Russia, Ukraine feud over ‘dangerous’ attack on Zaporizhzhia nuclear plant

Kyiv accuses Moscow of spreading ‘fake’ information of an attack on Europe’s largest nuclear plant to stir more tension.

The Zaporizhzhia Nuclear Power Plant
The Zaporizhzhia Nuclear Power Plant, considered Europe's largest, is located outside the city of Enerhodar in the Zaporizhia region of Ukraine [File: Alexander Ermochenko/Reuters]

Moscow has accused Ukraine of launching “very dangerous” drone attacks on the Russia-controlled Zaporizhzhia Nuclear Power Plant – allegations that Kyiv described as “fake” information.

In a statement on Monday, Kremlin spokesman Dmitry Peskov described the incident as “a very dangerous provocation”.

“This is a very dangerous practice that has very, very bad negative consequences in the long term. Unfortunately, the Kyiv regime continues its terrorist activity.”

Russia said Ukraine struck the plant three times on Sunday and demanded the West respond, though Kyiv said it had nothing to do with the attacks.

Kyiv said Moscow is trying to spread “fake” information within the Ukrainian territory to stir more tension.

The head of Ukraine’s Center for Countering Disinformation, Lieutenant Andriy Kovalenko, said Russia was intensifying a “campaign of provocation and fakes”.

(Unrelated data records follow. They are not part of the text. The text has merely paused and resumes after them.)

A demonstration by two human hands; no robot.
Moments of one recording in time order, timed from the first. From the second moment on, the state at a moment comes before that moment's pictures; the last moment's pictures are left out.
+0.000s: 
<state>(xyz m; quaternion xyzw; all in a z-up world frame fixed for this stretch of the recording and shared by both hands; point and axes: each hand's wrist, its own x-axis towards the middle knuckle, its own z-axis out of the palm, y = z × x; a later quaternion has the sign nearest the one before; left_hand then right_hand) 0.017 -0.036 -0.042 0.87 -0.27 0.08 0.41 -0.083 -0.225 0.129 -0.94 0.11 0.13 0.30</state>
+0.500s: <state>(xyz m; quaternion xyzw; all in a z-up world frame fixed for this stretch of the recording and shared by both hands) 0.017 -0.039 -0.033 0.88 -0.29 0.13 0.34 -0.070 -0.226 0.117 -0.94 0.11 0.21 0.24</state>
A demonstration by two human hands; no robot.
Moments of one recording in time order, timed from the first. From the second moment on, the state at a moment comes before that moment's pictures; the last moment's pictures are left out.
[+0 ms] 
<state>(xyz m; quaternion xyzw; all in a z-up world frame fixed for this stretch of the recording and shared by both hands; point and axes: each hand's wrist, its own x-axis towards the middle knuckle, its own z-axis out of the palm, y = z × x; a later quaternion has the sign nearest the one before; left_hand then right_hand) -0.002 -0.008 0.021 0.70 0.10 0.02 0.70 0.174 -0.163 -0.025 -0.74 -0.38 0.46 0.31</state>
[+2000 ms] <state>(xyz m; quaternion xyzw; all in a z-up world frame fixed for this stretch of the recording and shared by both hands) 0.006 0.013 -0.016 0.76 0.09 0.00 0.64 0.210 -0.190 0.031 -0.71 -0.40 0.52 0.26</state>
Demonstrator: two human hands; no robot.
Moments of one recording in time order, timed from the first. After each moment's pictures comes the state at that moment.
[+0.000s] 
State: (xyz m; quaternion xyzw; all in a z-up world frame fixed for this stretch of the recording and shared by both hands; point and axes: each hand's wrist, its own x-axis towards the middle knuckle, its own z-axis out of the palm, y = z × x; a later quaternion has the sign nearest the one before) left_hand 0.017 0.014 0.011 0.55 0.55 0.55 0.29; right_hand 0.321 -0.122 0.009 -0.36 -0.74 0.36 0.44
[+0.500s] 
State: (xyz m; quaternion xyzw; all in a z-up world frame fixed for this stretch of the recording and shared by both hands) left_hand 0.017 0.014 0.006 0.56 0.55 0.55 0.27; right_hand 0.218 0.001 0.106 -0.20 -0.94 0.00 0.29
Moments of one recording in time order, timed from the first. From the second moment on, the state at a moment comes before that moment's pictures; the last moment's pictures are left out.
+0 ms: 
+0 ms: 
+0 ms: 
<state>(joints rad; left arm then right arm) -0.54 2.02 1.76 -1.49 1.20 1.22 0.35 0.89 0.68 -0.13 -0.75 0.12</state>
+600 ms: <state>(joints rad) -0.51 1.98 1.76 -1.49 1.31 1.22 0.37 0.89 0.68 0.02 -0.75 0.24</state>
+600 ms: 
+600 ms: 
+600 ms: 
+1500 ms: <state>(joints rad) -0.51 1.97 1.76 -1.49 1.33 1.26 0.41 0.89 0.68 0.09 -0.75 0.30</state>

Russia is attacking the station “with drones, pretending that the threat to the plant and nuclear safety is coming from Ukraine”, Kovalenko said.

Since the start of Russia’s 2022 invasion, the facility has been occupied by Russian forces. Control over the nuclear facility has been a source of heated exchange and accusations between Moscow and Kyiv.

Russian authorities had repeatedly accused Kyiv of plotting an act of “sabotage” at Zaporizhzhia.

‘Simulated strikes’

The Zaporizhzhia plant in southern Ukraine is Europe’s largest such facility.

The nuclear plant has six Soviet-designed VVER-1000 V-320 water-cooled and water-moderated reactors containing uranium-235. There is also spent nuclear fuel at the facility.

Reactors one, two, five and six are in cold shutdown while reactor number three is shut down for repair and number four is in a so-called “hot shutdown”, according to the plant’s administration.

Russia’s nuclear agency Rosatom said there was a “series of attacks” on Sunday, with one drone striking the site’s canteen, wounding three staff members, one of them “severely”.

Drones also reportedly hit a cargo port and the roof of one of the site’s six reactors, it said.

The International Atomic Energy Agency (IAEA), which has experts at the plant, said the attacks caused a “physical impact” on one reactor and resulted in one casualty, but nuclear safety was not compromised.

Rosatom called on Western nations and IAEA chief Rafael Grossi to “categorically condemn the attempt to escalate the situation around the biggest nuclear power plant in Europe”.

Kovalenko accused Russia of “manipulating the concerns of the IAEA” and “trying to accuse Ukraine of nuclear terrorism”.

A spokesman for the Ukrainian Ministry of Defence’s main directorate of intelligence, Andriy Yusov, had earlier accused Russia of endangering the power station and carrying out “simulated strikes”, which it then blamed on Kyiv.